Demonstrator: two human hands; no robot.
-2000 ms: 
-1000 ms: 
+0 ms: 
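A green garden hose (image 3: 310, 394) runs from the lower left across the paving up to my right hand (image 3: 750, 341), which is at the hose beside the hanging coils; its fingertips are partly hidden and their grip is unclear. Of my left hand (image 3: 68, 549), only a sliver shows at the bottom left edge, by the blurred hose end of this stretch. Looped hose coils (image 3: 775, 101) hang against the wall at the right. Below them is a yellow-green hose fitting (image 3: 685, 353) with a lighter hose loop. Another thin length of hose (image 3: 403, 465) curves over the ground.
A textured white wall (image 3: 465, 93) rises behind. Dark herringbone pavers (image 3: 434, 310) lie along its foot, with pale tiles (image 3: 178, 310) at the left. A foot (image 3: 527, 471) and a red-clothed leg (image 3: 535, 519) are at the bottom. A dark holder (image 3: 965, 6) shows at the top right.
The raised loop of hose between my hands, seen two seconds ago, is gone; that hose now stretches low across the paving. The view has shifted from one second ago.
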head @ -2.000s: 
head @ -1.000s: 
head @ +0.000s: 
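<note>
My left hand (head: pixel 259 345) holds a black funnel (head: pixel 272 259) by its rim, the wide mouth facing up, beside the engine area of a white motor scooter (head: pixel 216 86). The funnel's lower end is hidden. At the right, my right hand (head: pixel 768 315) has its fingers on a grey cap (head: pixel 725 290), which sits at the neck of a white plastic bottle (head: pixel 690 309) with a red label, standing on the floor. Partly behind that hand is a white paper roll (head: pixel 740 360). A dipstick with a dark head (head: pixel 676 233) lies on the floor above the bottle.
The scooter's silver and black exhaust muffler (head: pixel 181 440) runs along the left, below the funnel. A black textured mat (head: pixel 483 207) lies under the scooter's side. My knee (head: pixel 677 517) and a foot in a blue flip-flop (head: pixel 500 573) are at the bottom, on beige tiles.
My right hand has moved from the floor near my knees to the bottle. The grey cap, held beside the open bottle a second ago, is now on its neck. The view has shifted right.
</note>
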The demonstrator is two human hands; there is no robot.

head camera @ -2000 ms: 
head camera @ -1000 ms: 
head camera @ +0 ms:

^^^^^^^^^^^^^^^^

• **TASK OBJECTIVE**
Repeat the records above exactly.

• **SOLUTION TO THE PROBLEM**
Demonstrator: two human hands; no robot.
-2000 ms: 
-1000 ms: 
+0 ms: 
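A green garden hose (image 3: 310, 394) runs from the lower left across the paving up to my right hand (image 3: 750, 341), which is at the hose beside the hanging coils; its fingertips are partly hidden and their grip is unclear. Of my left hand (image 3: 68, 549), only a sliver shows at the bottom left edge, by the blurred hose end of this stretch. Looped hose coils (image 3: 775, 101) hang against the wall at the right. Below them is a yellow-green hose fitting (image 3: 685, 353) with a lighter hose loop. Another thin length of hose (image 3: 403, 465) curves over the ground.
A textured white wall (image 3: 465, 93) rises behind. Dark herringbone pavers (image 3: 434, 310) lie along its foot, with pale tiles (image 3: 178, 310) at the left. A foot (image 3: 527, 471) and a red-clothed leg (image 3: 535, 519) are at the bottom. A dark holder (image 3: 965, 6) shows at the top right.
The raised loop of hose between my hands, seen two seconds ago, is gone; that hose now stretches low across the paving. The view has shifted from one second ago.
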head @ -2.000s: 
head @ -1.000s: 
head @ +0.000s: 
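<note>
My left hand (head: pixel 259 345) holds a black funnel (head: pixel 272 259) by its rim, the wide mouth facing up, beside the engine area of a white motor scooter (head: pixel 216 86). The funnel's lower end is hidden. At the right, my right hand (head: pixel 768 315) has its fingers on a grey cap (head: pixel 725 290), which sits at the neck of a white plastic bottle (head: pixel 690 309) with a red label, standing on the floor. Partly behind that hand is a white paper roll (head: pixel 740 360). A dipstick with a dark head (head: pixel 676 233) lies on the floor above the bottle.
The scooter's silver and black exhaust muffler (head: pixel 181 440) runs along the left, below the funnel. A black textured mat (head: pixel 483 207) lies under the scooter's side. My knee (head: pixel 677 517) and a foot in a blue flip-flop (head: pixel 500 573) are at the bottom, on beige tiles.
My right hand has moved from the floor near my knees to the bottle. The grey cap, held beside the open bottle a second ago, is now on its neck. The view has shifted right.
</note>
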The demonstrator is two human hands; there is no robot.

head camera @ -2000 ms: 
head camera @ -1000 ms: 
head camera @ +0 ms:

Nothing more is required for this exercise.